*** INFORMATION SUPPLIED ***
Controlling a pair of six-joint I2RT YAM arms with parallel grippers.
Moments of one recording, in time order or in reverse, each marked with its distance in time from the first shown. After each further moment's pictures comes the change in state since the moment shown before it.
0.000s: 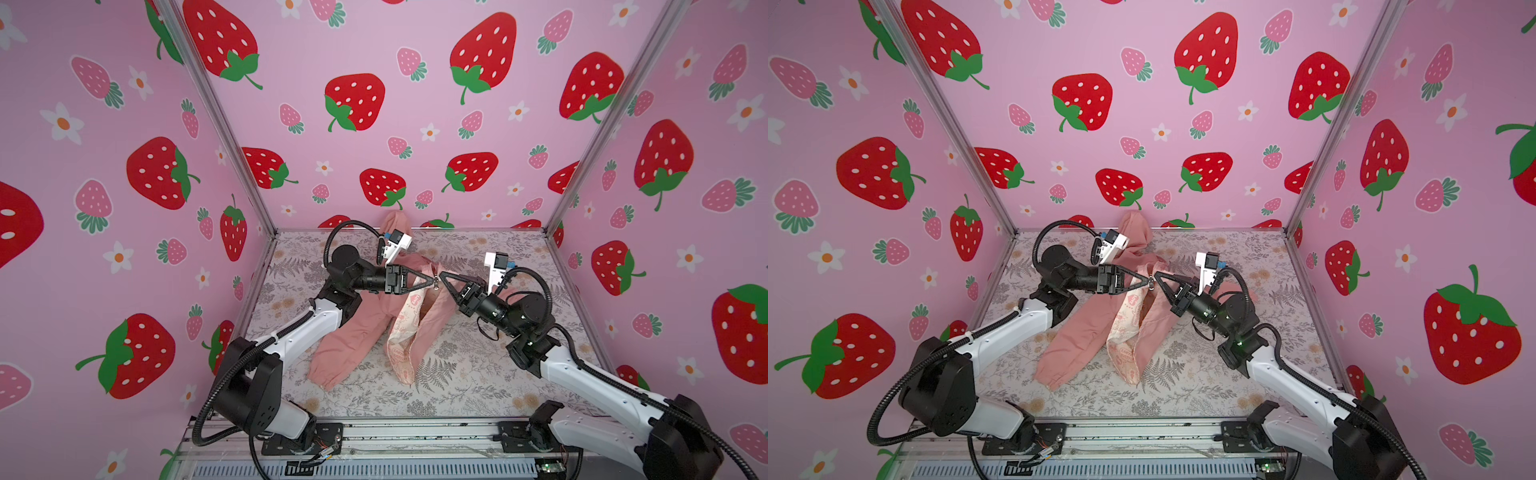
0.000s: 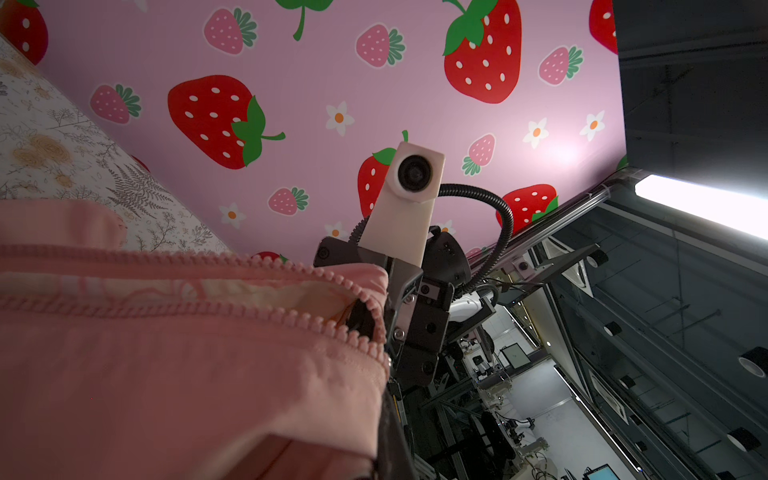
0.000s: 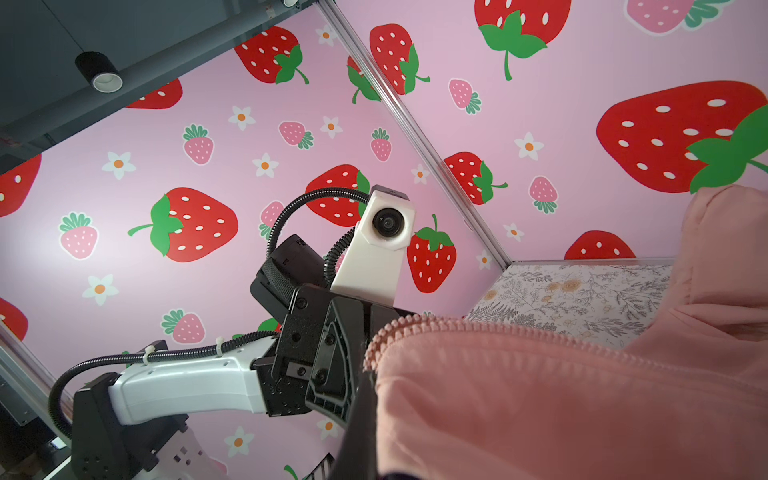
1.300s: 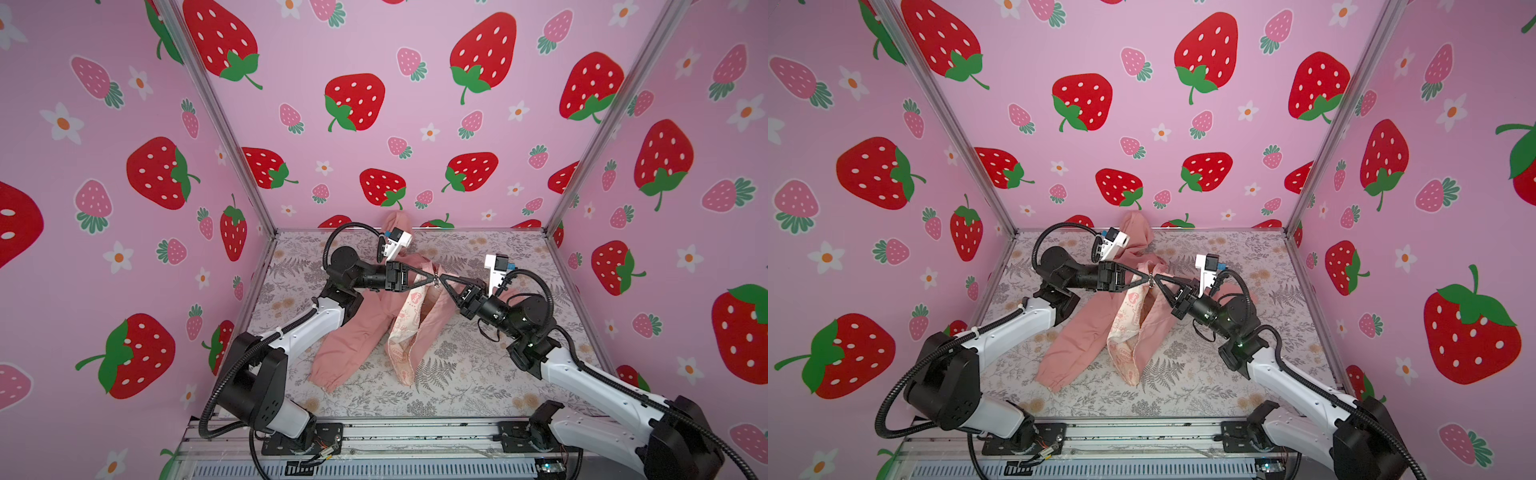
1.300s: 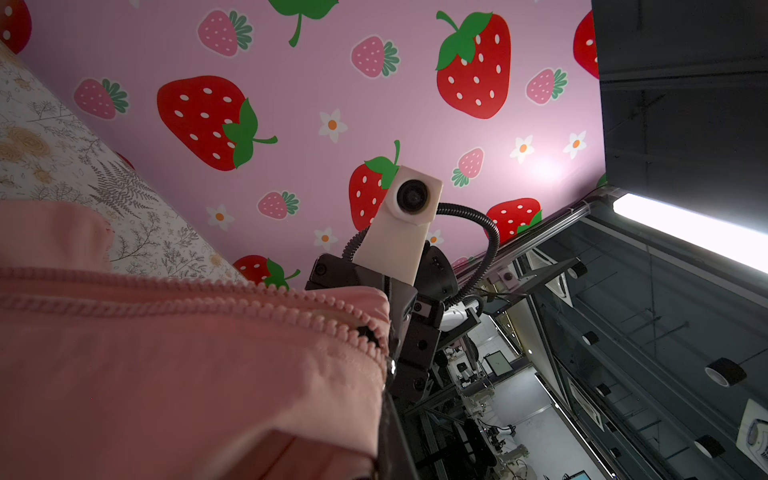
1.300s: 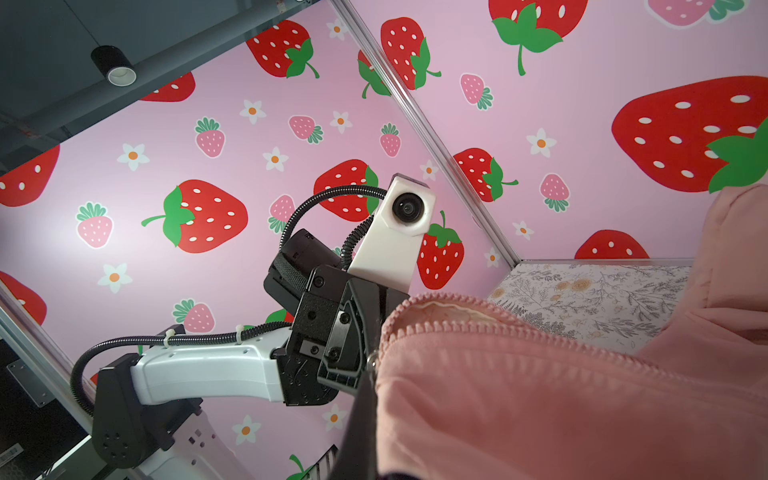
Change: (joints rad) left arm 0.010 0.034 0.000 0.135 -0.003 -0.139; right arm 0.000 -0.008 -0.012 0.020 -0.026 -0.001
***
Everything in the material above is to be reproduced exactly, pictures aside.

OUTPUT OF THE TASK =
Controlling a pair of six-joint I2RT YAM arms with parallel grippers.
Moments of one recording, in time order or in reverse, each marked with its distance in time from the first shown. After each further moment's pictures comes the change in state since the moment shown before it.
0.000s: 
0.000s: 
0.000s: 
1.300s: 
1.300s: 
1.300s: 
Change: (joints rad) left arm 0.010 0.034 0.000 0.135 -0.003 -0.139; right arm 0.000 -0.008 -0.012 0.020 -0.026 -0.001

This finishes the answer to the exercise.